This wiki is obsolete, see the NorduGrid web pages for up to date information.

Gangliarc

From NorduGrid
Jump to navigationJump to search

Gangliarc provides a way to monitor various properties of an ARC server installation through an existing ganglia installation. It uses gmetric to dynamically add ARC-related metrics to the ganglia feed from the ARC host. The code can be found in subversion.

Installation

A package nordugrid-arc-gangliarc is provided for the usual operating systems supported by ARC. To start it run /etc/init.d/gangliarc start

Gangliarc can also be installed from source: check out the code from subversion

svn co http://svn.nordugrid.org/repos/nordugrid/contrib/gangliarc/trunk gangliarc
cd gangliarc

Follow the instructions in README. For those who don't want to read instructions and just want to get it going, run (as root)

python setup.py install
/etc/init.d/gangliarc start

Look in /var/log/arc/gangliarc.log to check everything is running ok and watch the graphs appear on ganglia.

Note that the latest svn version is not guaranteed to work or be free from bugs.

Metrics

It is possible to configure which metrics are used - see the README for details.

Currently Available

  • Last modification time of the A-REX heartbeat
  • Free space in each cache and total free cache space
  • Free space in each session directory and total session directory free space
  • Number of files in various states of the new data staging framework, eg transferring, waiting on cache etc.
  • Number of downloaders/uploaders, if old data staging is used
  • Number of current running jobs (jobs between PREPARING and FINISHING states)
  • Number of failed jobs among last 100 finished
  • Number of jobs in each A-REX state (ACCEPTING, PREPARING etc.)

Example

The screenshot below shows several gangliarc metrics:

  • (top left) The time since the A-REX heartbeat was modified. This graph shows the time since the last modification time of the gm-heartbeat file in the control directory. In normal operation this value should be low (under 2 minutes) like it is here. If A-REX is stopped or stuck then this metric will gradually increase in value.
  • (top right) The free space in the cache file system. Here we can see that the cache space decreased in stages until around 12:35 when it increased due to the cache cleaner. Note that since ganglia does not allow the slash character in metric names, it is replaced by an underscore, so this graph shows free space in /var/arc/cache
  • (bottom left) The number of failed jobs in the last 100. This graph shows how many jobs out of the last 100 that finished were failed jobs.
  • (bottom right) The number of processing jobs. This includes all jobs from ACCEPTING to FINISHING, i.e. the jobs active inside A-REX. At the start of the graph there are 100 jobs running but they gradually finished, but then at 12:15 another batch of jobs were submitted.

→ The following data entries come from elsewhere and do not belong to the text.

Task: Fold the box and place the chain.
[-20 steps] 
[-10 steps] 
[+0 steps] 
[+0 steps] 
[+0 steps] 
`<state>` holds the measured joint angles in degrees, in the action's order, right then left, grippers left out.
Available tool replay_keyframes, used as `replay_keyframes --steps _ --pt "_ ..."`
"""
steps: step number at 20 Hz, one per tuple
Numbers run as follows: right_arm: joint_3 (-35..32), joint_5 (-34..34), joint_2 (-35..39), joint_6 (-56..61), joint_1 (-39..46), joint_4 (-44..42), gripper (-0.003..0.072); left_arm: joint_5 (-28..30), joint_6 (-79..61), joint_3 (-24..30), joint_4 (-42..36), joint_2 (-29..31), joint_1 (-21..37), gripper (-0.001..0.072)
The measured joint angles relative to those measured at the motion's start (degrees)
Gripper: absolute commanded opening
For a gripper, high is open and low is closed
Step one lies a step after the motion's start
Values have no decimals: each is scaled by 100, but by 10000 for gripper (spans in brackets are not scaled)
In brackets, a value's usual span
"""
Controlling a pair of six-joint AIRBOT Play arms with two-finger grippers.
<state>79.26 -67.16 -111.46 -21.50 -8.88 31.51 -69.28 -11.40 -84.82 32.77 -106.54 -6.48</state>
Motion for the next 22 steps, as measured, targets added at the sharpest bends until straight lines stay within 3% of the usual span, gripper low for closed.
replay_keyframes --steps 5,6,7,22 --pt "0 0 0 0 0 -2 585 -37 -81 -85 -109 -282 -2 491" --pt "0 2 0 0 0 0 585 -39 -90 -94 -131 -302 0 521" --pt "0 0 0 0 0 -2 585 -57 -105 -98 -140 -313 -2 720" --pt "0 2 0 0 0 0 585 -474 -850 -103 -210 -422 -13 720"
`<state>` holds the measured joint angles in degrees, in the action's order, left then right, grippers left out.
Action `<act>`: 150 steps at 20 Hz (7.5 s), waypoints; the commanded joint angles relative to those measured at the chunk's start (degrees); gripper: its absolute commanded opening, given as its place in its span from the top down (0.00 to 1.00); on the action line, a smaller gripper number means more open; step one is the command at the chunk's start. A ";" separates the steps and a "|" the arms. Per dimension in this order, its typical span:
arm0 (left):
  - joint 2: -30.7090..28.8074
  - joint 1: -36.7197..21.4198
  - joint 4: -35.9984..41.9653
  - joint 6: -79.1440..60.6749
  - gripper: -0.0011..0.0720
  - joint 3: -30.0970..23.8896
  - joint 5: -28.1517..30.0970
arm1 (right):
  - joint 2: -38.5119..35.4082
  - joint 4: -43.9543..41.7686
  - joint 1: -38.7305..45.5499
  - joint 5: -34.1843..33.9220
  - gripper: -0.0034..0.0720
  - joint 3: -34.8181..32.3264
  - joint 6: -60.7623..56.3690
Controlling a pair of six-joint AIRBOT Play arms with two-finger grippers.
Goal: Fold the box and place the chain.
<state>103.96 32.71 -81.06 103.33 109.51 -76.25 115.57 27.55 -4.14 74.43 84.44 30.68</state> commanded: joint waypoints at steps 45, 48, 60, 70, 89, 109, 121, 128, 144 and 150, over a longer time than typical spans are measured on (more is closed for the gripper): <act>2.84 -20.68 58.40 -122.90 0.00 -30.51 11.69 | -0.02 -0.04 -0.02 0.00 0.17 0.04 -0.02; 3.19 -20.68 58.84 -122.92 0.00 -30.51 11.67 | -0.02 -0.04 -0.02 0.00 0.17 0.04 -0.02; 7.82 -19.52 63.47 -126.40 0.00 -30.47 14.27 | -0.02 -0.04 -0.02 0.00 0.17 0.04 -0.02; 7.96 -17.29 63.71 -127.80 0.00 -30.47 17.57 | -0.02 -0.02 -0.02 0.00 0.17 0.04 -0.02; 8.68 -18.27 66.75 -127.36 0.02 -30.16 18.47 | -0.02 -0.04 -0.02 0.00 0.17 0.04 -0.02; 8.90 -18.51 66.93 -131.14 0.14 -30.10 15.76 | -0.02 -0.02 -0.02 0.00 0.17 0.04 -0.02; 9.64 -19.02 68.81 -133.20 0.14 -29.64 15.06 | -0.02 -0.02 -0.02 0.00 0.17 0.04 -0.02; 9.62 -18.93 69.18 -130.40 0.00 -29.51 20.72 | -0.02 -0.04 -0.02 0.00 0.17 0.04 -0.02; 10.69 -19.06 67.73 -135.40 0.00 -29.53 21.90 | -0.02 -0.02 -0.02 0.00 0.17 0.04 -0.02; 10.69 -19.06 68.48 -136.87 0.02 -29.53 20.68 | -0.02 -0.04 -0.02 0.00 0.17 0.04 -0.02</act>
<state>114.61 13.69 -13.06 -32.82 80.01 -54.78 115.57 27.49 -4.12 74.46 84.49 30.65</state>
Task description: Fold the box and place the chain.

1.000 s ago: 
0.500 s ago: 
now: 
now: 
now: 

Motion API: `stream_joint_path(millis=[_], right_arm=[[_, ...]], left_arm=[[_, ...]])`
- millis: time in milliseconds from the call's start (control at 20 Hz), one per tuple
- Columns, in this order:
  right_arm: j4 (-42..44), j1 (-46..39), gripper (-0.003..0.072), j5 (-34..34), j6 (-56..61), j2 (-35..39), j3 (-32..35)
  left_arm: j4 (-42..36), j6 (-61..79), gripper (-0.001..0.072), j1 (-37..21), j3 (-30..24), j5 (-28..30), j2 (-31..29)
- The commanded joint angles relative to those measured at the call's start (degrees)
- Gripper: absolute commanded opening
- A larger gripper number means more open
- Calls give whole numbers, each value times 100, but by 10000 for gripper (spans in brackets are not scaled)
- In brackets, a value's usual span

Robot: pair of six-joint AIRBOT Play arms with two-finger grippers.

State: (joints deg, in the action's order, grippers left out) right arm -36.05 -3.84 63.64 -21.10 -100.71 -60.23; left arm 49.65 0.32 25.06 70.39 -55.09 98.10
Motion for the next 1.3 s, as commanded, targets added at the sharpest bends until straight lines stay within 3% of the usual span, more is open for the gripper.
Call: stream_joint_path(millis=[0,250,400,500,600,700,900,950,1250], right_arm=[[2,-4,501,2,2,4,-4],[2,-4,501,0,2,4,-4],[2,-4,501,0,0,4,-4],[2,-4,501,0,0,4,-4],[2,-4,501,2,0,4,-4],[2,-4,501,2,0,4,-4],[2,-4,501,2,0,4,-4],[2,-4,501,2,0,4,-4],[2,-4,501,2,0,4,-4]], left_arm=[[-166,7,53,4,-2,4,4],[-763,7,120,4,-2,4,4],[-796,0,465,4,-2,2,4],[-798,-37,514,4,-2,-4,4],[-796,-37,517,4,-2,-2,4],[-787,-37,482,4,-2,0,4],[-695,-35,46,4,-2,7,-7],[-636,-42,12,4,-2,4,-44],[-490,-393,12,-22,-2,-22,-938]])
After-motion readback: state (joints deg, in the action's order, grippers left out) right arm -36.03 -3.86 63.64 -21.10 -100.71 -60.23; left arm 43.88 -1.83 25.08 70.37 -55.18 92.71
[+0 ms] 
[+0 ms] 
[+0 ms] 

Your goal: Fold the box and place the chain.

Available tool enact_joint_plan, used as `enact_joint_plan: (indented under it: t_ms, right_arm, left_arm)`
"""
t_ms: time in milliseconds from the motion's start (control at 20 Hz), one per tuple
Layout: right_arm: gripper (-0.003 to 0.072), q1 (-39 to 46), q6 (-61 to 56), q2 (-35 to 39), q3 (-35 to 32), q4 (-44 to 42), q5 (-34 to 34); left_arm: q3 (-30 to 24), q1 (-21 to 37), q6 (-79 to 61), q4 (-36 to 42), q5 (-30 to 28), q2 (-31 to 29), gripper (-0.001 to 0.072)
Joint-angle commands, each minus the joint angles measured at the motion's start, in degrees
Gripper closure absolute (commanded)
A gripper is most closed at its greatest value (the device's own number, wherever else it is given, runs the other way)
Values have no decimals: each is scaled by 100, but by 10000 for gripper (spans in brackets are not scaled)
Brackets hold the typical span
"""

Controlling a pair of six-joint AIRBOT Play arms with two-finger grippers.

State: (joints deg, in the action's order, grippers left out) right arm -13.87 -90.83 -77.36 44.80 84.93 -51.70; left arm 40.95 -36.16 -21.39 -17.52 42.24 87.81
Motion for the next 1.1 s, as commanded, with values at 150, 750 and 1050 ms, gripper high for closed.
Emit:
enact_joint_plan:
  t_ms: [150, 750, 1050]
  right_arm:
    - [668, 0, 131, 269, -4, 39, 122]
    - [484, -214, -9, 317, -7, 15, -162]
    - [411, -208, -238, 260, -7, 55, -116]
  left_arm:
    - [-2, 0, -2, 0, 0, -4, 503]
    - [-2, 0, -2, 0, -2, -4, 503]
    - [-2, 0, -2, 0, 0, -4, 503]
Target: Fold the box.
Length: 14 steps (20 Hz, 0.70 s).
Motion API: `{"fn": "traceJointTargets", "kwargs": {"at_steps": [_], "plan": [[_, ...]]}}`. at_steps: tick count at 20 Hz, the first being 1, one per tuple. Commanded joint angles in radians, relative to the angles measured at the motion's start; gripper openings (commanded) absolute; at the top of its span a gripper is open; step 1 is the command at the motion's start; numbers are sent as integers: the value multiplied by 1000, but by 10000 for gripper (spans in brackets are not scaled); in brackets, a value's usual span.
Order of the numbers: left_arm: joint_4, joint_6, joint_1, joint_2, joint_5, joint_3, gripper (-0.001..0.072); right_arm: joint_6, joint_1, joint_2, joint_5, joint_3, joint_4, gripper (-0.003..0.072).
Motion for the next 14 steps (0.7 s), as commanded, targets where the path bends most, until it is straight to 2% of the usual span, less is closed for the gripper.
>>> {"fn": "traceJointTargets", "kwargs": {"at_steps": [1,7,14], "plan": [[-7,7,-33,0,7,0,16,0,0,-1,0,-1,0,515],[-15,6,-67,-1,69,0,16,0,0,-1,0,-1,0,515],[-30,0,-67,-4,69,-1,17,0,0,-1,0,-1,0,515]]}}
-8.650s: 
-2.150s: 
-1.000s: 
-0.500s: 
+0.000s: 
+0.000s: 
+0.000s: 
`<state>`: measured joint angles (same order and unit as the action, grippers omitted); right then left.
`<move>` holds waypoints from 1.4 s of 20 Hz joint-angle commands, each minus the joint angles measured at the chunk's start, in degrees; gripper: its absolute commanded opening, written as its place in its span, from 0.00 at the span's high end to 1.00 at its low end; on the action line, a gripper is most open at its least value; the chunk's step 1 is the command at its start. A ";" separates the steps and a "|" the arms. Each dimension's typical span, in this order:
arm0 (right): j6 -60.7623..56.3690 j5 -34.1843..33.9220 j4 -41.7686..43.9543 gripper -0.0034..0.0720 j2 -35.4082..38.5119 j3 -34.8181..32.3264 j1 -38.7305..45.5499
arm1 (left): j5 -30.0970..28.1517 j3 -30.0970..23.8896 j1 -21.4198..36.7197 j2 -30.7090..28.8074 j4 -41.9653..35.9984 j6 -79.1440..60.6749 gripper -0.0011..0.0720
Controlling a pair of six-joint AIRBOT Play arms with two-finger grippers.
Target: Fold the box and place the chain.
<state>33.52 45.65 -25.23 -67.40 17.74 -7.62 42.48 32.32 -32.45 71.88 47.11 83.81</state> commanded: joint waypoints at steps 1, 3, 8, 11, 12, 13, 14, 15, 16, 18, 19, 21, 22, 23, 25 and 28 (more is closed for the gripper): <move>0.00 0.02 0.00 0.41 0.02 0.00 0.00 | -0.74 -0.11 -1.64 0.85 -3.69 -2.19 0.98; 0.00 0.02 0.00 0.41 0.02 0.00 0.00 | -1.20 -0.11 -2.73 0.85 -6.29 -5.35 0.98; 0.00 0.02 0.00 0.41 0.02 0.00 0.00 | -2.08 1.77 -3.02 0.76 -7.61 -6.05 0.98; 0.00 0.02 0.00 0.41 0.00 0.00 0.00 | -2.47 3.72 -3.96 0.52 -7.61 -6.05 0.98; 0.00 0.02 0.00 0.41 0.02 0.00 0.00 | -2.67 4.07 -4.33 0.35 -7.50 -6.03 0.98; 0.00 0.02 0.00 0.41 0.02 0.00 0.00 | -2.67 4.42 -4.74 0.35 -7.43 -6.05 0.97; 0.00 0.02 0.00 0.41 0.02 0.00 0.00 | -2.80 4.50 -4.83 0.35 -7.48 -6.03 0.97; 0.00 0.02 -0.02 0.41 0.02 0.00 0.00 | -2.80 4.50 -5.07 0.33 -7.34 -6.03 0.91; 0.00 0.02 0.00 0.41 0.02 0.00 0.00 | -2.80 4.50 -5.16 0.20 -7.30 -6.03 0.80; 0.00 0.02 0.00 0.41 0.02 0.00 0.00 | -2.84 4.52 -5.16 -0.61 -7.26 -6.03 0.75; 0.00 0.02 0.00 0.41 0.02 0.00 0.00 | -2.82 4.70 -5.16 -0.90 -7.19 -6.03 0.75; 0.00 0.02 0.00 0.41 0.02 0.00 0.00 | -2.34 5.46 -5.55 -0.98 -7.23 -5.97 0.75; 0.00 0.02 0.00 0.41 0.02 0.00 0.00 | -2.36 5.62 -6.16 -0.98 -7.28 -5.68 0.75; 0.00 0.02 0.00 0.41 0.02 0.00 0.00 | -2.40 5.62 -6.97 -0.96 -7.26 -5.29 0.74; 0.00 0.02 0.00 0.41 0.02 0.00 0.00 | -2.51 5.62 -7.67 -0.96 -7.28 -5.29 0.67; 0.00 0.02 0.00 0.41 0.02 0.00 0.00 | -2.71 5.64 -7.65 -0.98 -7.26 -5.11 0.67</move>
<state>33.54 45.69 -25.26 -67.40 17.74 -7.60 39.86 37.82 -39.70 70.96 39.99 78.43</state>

Gangliarc-Screenshot-2.png

Integration with Nagios

Some experimental combination of Nagios and Gangliarc metrics has been tried. The following screenshot shows monitoring of the number of failed jobs out of the previous 100 and the time since the last A-REX heartbeat (in WARNING state since it is greater than 120s, probably meaning A-REX has stopped):

Screenshot-nagios.png

It is farirly simple to add these to a standard Nagios setup, it just involved creating a new configuration file to define the metrics to monitor:

define servicegroup {
 servicegroup_name ganglia-metrics
 alias Ganglia Metrics
}

define command {
 command_name check_ganglia
 command_line /etc/nagios/check_ganglia.py -h $HOSTNAME$ -m $ARG1$ -w $ARG2$ -c $ARG3$
}

define service {
 use local-service
 name ganglia-service
 hostgroup_name test
 servicegroups ganglia-metrics
 notifications_enabled 0
 register 0
}

define service {
 use ganglia-service
 service_description ARC Heartbeat
 check_command check_ganglia!ARC_AREX_HEARTBEAT_LAST_SEEN!120!300
}

define service {
 use ganglia-service
 service_description ARC Failed Jobs
 check_command check_ganglia!ARC_JOBS_FAILED_PER_100!50!80
}

Just change hostgroup_name to the group of hosts exposing Gangliarc data.

check_ganglia.py comes with ganglia version 3.1 and greater, but can also be downloaded from online sources, eg here and works fine with a 3.0 installation.